* [Exercise objective]
If a record contains a picture, skip the picture and transcribe the rest exactly.

* [Data for this task]
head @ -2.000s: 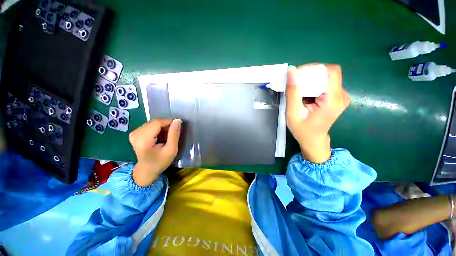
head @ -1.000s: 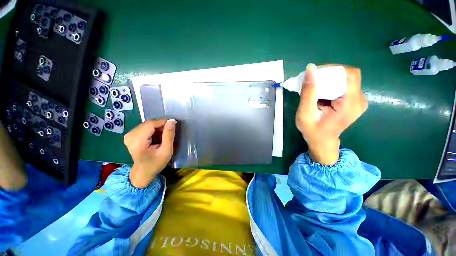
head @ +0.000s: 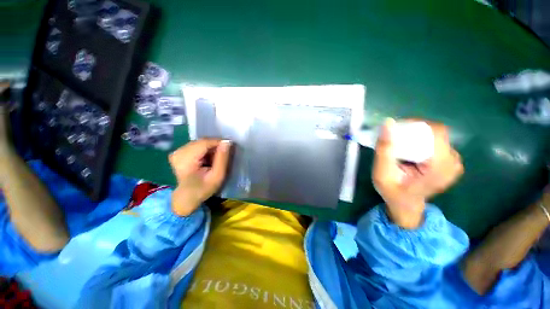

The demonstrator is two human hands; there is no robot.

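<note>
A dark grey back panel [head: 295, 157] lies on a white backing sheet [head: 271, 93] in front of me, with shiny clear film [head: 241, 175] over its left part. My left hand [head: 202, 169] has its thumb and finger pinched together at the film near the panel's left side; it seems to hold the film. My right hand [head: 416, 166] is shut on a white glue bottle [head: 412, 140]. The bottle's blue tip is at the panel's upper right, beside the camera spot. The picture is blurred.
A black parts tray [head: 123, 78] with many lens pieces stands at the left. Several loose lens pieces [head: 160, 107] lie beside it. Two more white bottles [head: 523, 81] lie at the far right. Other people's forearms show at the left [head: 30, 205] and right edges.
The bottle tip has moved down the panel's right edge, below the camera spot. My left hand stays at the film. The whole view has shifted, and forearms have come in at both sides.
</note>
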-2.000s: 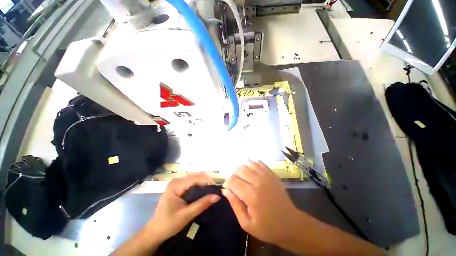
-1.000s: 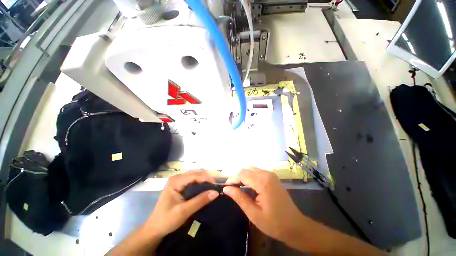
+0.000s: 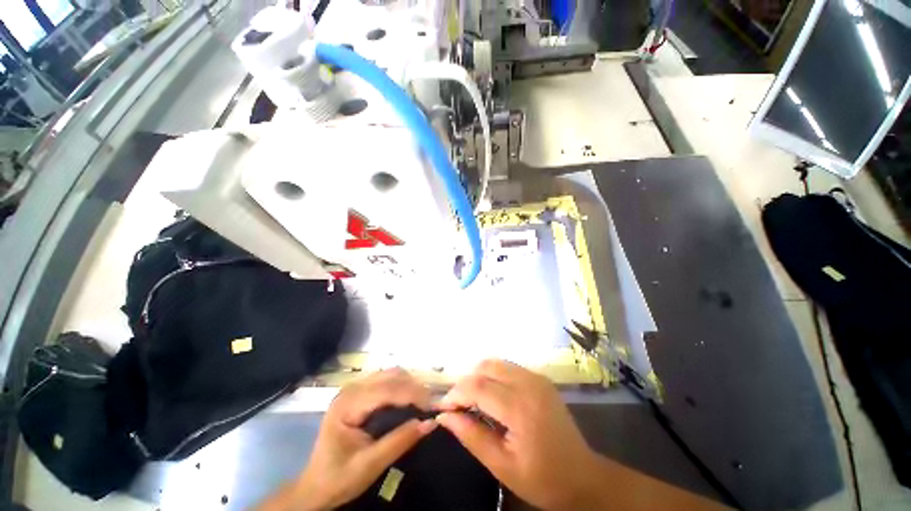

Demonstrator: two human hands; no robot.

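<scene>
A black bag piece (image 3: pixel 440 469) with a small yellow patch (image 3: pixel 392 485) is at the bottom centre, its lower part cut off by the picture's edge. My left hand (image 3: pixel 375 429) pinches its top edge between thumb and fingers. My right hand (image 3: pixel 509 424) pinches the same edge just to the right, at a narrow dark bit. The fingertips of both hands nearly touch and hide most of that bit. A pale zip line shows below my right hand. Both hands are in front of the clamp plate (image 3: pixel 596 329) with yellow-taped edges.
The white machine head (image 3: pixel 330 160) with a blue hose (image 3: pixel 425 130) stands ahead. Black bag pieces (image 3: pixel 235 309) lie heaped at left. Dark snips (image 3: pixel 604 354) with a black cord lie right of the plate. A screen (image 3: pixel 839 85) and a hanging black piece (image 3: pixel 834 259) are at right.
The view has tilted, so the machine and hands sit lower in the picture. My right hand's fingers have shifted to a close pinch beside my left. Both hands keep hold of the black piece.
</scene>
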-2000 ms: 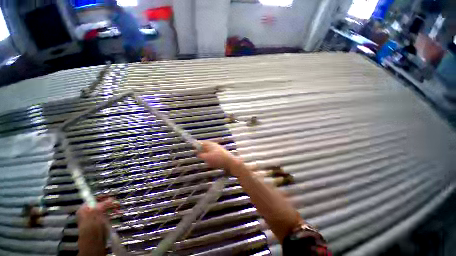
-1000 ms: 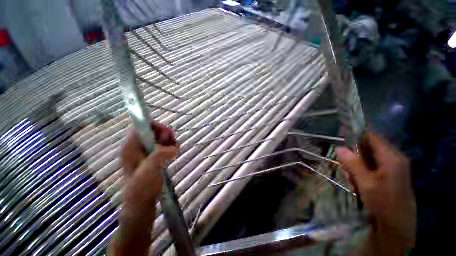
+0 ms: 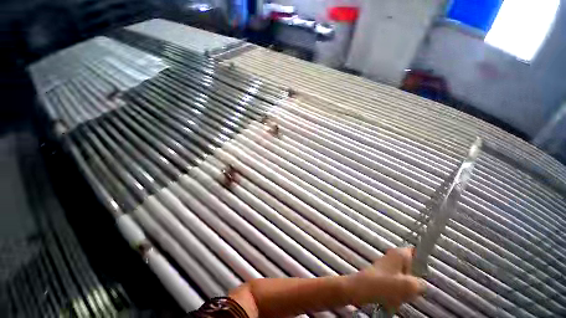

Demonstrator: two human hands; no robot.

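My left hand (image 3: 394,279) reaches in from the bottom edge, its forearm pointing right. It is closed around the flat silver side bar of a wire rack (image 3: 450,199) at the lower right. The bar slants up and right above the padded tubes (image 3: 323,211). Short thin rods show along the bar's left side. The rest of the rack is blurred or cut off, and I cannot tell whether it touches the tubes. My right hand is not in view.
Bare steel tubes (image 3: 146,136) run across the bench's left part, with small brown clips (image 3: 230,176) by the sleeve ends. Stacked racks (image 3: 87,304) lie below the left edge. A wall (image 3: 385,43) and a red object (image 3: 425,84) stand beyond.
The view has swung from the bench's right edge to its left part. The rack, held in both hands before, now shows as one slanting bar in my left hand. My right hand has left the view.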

* [Result of the exercise]
head @ -2.000s: 
head @ -1.000s: 
head @ +0.000s: 

The demonstrator is two human hands; there is no robot.

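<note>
A dark grey back panel [head: 295, 157] lies on a white backing sheet [head: 271, 93] in front of me, with shiny clear film [head: 241, 175] over its left part. My left hand [head: 202, 169] has its thumb and finger pinched together at the film near the panel's left side; it seems to hold the film. My right hand [head: 416, 166] is shut on a white glue bottle [head: 412, 140]. The bottle's blue tip is at the panel's upper right, beside the camera spot. The picture is blurred.
A black parts tray [head: 123, 78] with many lens pieces stands at the left. Several loose lens pieces [head: 160, 107] lie beside it. Two more white bottles [head: 523, 81] lie at the far right. Other people's forearms show at the left [head: 30, 205] and right edges.
The bottle tip has moved down the panel's right edge, below the camera spot. My left hand stays at the film. The whole view has shifted, and forearms have come in at both sides.
</note>
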-2.000s: 
-1.000s: 
+0.000s: 

Demonstrator: two human hands; no robot.

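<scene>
A black bag piece (image 3: pixel 440 469) with a small yellow patch (image 3: pixel 392 485) is at the bottom centre, its lower part cut off by the picture's edge. My left hand (image 3: pixel 375 429) pinches its top edge between thumb and fingers. My right hand (image 3: pixel 509 424) pinches the same edge just to the right, at a narrow dark bit. The fingertips of both hands nearly touch and hide most of that bit. A pale zip line shows below my right hand. Both hands are in front of the clamp plate (image 3: pixel 596 329) with yellow-taped edges.
The white machine head (image 3: pixel 330 160) with a blue hose (image 3: pixel 425 130) stands ahead. Black bag pieces (image 3: pixel 235 309) lie heaped at left. Dark snips (image 3: pixel 604 354) with a black cord lie right of the plate. A screen (image 3: pixel 839 85) and a hanging black piece (image 3: pixel 834 259) are at right.
The view has tilted, so the machine and hands sit lower in the picture. My right hand's fingers have shifted to a close pinch beside my left. Both hands keep hold of the black piece.
</scene>
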-2000 ms: 
-1000 ms: 
+0 ms: 

Demonstrator: two human hands; no robot.

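My left hand (image 3: 394,279) reaches in from the bottom edge, its forearm pointing right. It is closed around the flat silver side bar of a wire rack (image 3: 450,199) at the lower right. The bar slants up and right above the padded tubes (image 3: 323,211). Short thin rods show along the bar's left side. The rest of the rack is blurred or cut off, and I cannot tell whether it touches the tubes. My right hand is not in view.
Bare steel tubes (image 3: 146,136) run across the bench's left part, with small brown clips (image 3: 230,176) by the sleeve ends. Stacked racks (image 3: 87,304) lie below the left edge. A wall (image 3: 385,43) and a red object (image 3: 425,84) stand beyond.
The view has swung from the bench's right edge to its left part. The rack, held in both hands before, now shows as one slanting bar in my left hand. My right hand has left the view.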

Nothing else is needed, and the exercise is over.